## [Task to carry out]
Collect from the data below each line with "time".

········

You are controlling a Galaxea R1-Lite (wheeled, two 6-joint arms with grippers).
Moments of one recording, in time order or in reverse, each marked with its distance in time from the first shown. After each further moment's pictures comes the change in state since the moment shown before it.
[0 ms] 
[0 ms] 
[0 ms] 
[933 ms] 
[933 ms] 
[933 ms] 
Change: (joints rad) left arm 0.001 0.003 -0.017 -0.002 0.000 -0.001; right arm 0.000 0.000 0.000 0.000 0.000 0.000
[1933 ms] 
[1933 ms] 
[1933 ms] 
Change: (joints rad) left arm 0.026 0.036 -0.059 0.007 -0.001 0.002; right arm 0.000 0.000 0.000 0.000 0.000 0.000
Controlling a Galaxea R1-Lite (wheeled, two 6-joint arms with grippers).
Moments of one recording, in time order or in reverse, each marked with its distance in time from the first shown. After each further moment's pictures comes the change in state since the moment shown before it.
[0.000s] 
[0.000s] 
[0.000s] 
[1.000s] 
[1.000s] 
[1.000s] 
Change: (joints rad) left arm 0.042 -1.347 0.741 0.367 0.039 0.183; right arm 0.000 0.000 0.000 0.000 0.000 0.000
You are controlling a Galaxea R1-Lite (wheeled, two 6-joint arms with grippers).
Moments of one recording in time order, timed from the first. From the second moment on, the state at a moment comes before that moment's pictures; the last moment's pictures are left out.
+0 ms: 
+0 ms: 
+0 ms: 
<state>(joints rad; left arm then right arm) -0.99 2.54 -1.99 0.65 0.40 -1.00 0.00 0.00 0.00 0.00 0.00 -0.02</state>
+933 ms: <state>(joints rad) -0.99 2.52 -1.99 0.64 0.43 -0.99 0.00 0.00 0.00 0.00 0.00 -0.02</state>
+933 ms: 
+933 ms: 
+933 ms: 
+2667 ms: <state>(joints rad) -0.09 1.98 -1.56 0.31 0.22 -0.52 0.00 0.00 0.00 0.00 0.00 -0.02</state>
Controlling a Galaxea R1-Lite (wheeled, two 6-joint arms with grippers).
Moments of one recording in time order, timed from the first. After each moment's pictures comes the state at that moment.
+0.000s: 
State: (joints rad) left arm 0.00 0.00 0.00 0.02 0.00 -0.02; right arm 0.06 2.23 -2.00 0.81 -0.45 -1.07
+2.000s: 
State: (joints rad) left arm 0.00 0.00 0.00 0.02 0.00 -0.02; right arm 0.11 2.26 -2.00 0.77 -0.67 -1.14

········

## [Result of the task]
Moments of one recording, in time order or in reverse, each marked with its distance in time from the first shown. After each further moment's pictures comes the change in state since the moment shown before it.
Moments of one recording, in time order or in reverse, each marked with its distance in time from the first shown. After each further moment's pictures comes the change in state since the moment shown before it.
Moments of one recording in time order, timed from the first. From the second moment on, the state at a moment comes before that moment's pictures; the last moment's pictures are left out.
Moments of one recording in time order, timed from the first. After each moment's pictures comes the state at that moment.

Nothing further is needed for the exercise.